Pull every line from the records that has the word "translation" in it.

* Information supplied
*** Begin section ***
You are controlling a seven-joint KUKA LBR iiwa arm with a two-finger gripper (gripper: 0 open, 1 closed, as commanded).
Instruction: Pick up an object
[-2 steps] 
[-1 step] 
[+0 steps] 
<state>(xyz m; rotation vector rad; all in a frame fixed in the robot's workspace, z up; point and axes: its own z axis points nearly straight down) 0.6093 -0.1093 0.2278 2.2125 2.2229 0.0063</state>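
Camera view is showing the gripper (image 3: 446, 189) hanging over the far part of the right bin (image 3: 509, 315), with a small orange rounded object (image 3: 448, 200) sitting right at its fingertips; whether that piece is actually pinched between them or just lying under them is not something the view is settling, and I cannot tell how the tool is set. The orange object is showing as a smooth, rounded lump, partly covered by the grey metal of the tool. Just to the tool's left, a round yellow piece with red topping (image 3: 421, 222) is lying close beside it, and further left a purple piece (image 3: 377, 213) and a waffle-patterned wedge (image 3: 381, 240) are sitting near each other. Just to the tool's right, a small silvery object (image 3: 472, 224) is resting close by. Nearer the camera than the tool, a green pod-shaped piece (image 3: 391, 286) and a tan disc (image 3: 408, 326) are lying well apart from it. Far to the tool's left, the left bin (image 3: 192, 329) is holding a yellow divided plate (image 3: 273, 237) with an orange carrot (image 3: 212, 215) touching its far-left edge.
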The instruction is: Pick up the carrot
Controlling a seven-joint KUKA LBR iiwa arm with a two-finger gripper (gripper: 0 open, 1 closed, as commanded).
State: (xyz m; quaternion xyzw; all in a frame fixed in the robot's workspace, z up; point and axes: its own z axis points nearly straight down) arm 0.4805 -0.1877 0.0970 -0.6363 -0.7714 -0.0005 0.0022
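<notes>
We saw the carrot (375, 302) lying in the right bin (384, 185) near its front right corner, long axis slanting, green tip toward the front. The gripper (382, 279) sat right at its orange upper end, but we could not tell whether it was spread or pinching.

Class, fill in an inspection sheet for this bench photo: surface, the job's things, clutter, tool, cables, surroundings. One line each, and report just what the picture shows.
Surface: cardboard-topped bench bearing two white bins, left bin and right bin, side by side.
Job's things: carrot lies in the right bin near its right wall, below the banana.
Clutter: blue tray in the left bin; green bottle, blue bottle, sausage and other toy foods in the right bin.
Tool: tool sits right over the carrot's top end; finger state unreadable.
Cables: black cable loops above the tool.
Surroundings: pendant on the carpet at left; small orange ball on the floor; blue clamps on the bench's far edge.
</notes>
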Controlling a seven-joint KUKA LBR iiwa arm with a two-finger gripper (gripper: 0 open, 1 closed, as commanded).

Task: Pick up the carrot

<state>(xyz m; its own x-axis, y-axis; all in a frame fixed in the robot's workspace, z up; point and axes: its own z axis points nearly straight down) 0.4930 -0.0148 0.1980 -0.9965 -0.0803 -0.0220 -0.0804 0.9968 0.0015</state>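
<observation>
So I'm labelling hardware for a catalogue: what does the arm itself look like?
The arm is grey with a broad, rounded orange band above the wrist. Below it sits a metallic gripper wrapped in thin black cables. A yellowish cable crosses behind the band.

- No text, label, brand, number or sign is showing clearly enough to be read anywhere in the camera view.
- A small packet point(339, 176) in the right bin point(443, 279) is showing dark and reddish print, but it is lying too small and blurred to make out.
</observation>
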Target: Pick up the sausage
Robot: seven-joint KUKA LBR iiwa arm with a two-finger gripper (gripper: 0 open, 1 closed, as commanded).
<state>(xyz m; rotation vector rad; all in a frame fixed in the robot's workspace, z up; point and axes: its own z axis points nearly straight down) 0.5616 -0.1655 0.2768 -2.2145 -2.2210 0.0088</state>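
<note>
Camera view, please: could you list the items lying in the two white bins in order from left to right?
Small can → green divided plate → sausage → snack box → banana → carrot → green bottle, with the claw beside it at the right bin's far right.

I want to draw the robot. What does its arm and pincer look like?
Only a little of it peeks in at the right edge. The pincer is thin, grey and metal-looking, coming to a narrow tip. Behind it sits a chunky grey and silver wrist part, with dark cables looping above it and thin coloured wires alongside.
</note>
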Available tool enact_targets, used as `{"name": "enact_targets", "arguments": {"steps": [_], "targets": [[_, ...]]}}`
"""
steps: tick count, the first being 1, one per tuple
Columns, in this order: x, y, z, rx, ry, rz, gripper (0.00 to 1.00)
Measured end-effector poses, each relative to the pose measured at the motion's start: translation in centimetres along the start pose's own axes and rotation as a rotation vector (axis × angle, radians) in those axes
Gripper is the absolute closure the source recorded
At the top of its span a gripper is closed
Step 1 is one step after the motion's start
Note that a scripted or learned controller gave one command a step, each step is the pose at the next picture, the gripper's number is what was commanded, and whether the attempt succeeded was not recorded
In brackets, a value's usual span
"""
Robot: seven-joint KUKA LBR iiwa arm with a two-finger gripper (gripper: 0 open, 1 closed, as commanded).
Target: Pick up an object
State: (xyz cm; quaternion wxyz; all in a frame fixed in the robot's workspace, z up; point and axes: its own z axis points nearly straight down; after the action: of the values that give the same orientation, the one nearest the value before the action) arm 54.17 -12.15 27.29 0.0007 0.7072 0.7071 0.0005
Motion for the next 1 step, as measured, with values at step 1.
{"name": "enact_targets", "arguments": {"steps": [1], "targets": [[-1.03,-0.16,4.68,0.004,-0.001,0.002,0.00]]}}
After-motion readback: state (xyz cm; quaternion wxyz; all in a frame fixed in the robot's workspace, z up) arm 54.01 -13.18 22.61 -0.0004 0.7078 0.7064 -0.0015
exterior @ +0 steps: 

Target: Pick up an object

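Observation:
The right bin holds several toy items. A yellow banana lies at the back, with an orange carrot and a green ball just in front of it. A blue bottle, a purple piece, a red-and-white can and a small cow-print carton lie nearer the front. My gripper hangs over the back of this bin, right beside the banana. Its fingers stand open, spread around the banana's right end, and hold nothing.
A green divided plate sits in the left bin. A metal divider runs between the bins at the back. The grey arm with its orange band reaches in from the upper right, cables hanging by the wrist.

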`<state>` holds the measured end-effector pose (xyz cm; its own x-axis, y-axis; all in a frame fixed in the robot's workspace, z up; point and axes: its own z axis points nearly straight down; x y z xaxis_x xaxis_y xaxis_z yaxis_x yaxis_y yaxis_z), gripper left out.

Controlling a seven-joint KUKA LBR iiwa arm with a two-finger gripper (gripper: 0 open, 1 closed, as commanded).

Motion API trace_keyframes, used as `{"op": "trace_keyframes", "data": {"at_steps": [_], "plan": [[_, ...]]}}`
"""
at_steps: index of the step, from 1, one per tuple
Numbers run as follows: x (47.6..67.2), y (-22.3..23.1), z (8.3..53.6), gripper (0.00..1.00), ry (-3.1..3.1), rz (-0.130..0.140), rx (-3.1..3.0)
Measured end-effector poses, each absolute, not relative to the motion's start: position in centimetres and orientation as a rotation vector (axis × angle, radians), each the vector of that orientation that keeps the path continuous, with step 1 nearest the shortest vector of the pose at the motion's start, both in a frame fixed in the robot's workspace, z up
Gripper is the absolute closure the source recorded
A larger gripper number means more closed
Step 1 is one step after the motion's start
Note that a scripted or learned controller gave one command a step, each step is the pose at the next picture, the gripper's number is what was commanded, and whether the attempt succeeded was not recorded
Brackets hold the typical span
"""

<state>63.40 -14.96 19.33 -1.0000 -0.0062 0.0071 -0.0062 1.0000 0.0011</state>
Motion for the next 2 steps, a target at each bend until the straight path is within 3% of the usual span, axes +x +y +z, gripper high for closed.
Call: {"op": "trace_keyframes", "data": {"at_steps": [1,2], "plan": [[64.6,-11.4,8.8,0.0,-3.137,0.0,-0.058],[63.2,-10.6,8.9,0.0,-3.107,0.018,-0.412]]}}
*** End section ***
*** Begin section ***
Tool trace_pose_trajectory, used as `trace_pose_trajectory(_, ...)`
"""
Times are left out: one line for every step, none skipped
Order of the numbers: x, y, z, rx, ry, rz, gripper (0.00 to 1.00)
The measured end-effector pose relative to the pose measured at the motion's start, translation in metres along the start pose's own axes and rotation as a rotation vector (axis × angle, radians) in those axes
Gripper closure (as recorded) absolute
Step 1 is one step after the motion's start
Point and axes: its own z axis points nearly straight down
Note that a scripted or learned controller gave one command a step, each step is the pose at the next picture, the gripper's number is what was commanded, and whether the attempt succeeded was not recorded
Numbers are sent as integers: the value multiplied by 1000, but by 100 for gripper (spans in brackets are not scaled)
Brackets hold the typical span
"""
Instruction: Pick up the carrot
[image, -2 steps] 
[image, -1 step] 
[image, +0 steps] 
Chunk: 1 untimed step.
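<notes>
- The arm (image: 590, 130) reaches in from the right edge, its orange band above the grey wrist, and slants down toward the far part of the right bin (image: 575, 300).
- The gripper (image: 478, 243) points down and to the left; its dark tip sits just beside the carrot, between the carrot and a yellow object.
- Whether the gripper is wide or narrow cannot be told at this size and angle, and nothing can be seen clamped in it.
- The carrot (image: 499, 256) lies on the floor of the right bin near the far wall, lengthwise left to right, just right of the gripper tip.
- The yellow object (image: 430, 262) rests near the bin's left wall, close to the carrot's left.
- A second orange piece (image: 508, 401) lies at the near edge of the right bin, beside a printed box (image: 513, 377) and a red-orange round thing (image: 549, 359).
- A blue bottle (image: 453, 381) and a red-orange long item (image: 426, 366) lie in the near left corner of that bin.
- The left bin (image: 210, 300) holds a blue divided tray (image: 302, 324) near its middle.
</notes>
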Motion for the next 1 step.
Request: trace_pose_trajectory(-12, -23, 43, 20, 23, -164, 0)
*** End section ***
* Completed task
Measured end-effector poses, each relative to the pose measured at the motion's start: translation in centimetres along the start pose's own axes and rotation as a rotation vector (axis × angle, radians) in those axes
The measured end-effector pose relative to the pose measured at the motion's start, translation in metres along the start pose's own axes and rotation as a rotation vector (axis × angle, radians) in those axes

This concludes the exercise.